Italian political party

The Workers' Political Movement (Movimento Politico dei Lavoratori, MPL), also translated as Political Movement of Workers, was a small political party in Italy led by Livio Labor.

==History==
After the congress of Christian Associations of Italian Workers (ACLI) had voted to end its affiliation with Christian Democracy, on March 8, 1969, Livio Labor (president of ACLI) and Riccardo Lombardi founded the "Association of Political Culture" (Associazione di Cultura Politica, ACPOL), committed to the restructuring of the Italian left. On 5 July 1970, the ACPOL dissolved itself to start the constituent phase of the Workers' Political Movement (MPL). The MPL sprang from the Catholic sector of dissent towards the Christian Democrats, aiming to represent progressive Catholics and leftists.

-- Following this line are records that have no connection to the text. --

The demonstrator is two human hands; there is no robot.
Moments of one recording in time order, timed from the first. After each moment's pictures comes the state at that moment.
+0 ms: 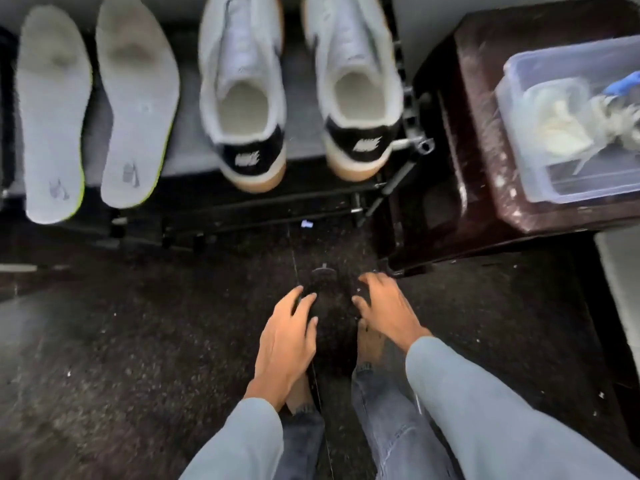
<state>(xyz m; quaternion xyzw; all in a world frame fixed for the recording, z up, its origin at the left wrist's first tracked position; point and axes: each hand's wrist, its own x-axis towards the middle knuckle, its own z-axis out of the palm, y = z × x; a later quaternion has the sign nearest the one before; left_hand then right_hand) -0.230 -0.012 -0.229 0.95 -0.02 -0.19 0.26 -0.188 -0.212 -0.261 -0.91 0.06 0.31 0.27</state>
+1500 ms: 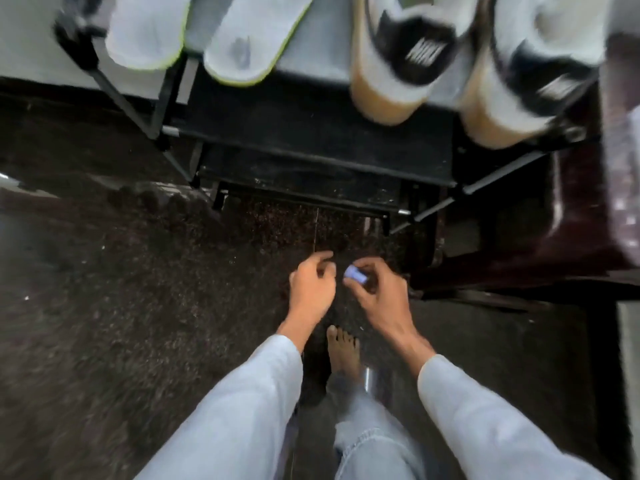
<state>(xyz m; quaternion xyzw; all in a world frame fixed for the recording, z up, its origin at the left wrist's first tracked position) -0.207 0.013 -0.313 0.75 0.30 -0.17 0.56 -0.200 -0.133 -0.310 -0.88 0.01 0.16 0.44</state>
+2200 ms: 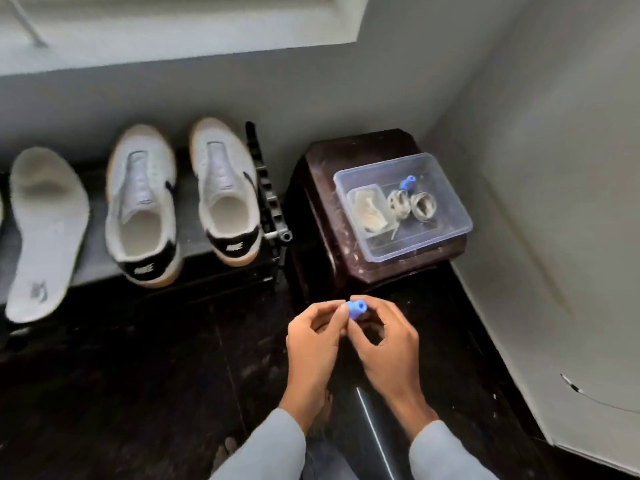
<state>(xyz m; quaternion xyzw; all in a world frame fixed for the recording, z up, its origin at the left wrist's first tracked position) -0.174 -0.197 -0.044 0.61 0.19 -0.25 0.73 -0.214 -0.304 -0.045 -0.85 0.20 -0.09 0.47</state>
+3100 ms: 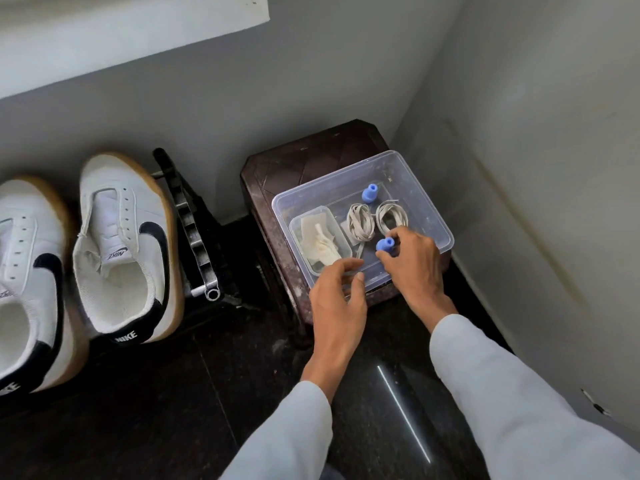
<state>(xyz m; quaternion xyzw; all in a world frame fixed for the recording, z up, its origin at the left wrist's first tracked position) -0.070 -0.366 -0.089 0.81 0.00 -0.15 0.57 -0.055 -0.508 -0.099 -0.94 0.27 -0.02 0.21</state>
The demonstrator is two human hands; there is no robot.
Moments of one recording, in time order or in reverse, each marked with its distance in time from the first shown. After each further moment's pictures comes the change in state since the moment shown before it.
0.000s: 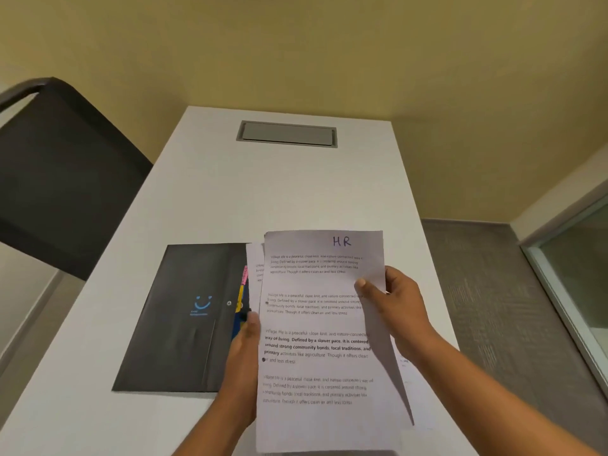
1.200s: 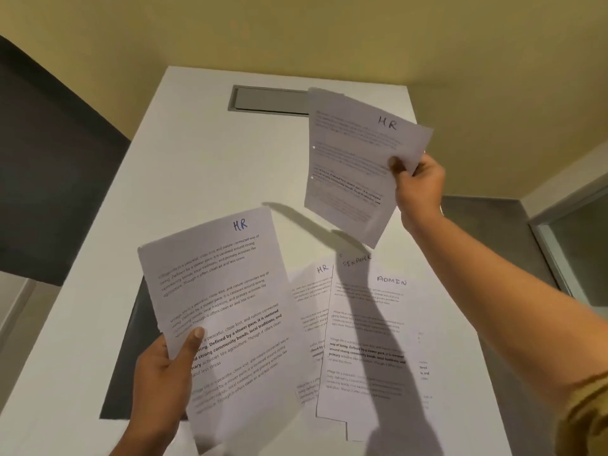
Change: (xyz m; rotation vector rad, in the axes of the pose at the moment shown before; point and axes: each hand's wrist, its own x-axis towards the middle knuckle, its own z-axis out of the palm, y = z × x) left_hand 0.056 0.036 -0.093 0.324 0.448 0.152; right_hand 0.222 -0.054 0.022 0.041 0.293 -0.265
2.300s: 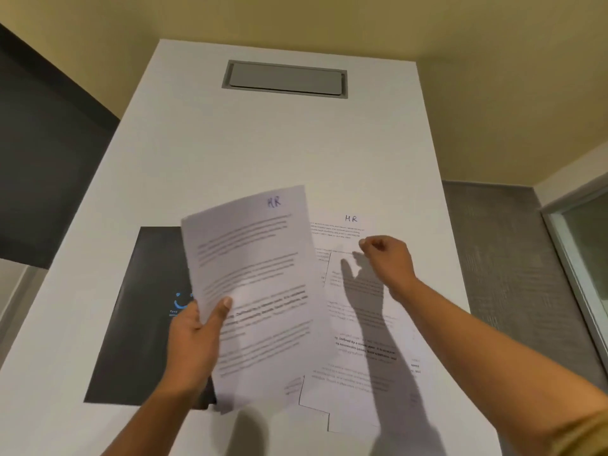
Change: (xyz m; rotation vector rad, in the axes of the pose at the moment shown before) left_hand 0.016 -0.012 0.064 -0.049 -0.073 0.027; right_hand -0.073 0.116 -0.038 -0.431 -0.253 0.418
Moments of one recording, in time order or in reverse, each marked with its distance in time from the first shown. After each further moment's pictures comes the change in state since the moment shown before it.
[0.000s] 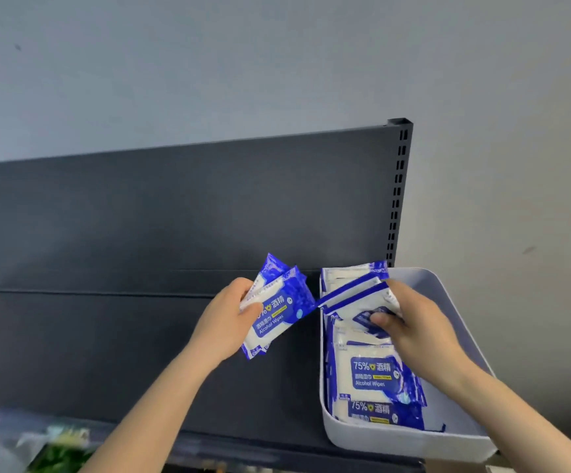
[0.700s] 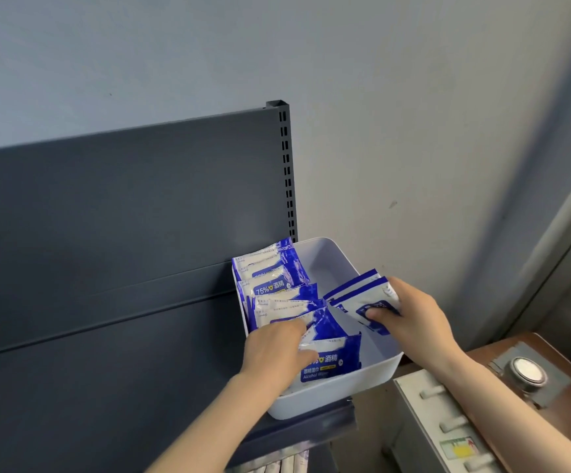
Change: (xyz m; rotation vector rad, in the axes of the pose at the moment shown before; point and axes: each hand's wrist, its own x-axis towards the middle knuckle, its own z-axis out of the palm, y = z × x) left_hand -0.034 0.073 0.125 0.376 -0.405 0.497; right_hand -0.077 0.050 -0.029 -0.131 0.304 0.393
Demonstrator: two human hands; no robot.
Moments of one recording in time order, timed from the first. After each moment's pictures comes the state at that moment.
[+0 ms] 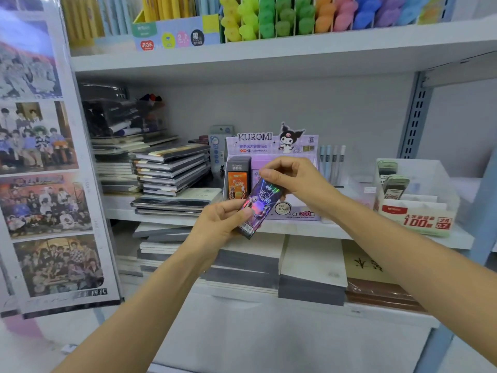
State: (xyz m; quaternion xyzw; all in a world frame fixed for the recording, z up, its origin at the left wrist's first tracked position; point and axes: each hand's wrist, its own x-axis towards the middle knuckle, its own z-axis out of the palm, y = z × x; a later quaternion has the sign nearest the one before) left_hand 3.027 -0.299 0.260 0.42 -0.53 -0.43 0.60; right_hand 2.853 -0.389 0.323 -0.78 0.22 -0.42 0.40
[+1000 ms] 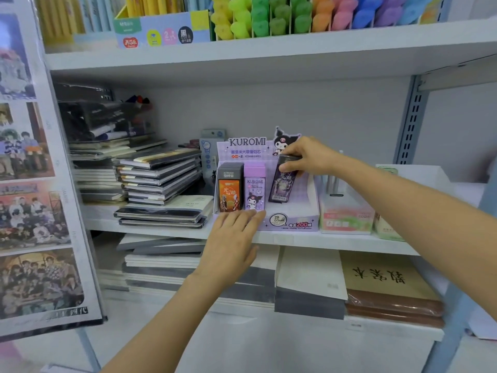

In the general elections of 1972 the MPL obtained only 0.36% of the votes. After this disappointing result many MPL members (such as Labor himself, Gennaro Acquaviva, Luciano Benadusi, Marco Biagi and Luigi Covatta) joined the Italian Socialist Party (PSI).

The MPL minority (Giovanni Russo Spena, Domenico Jervolino, Gian Giacomo Migone, Vittorio Bellavite and others) decided instead to continue its political activity as Socialist Alternative. Three months later this new formation merged with the New Italian Socialist Party of Proletarian Unity (PSIUP) to found the Proletarian Unity Party (PdUP).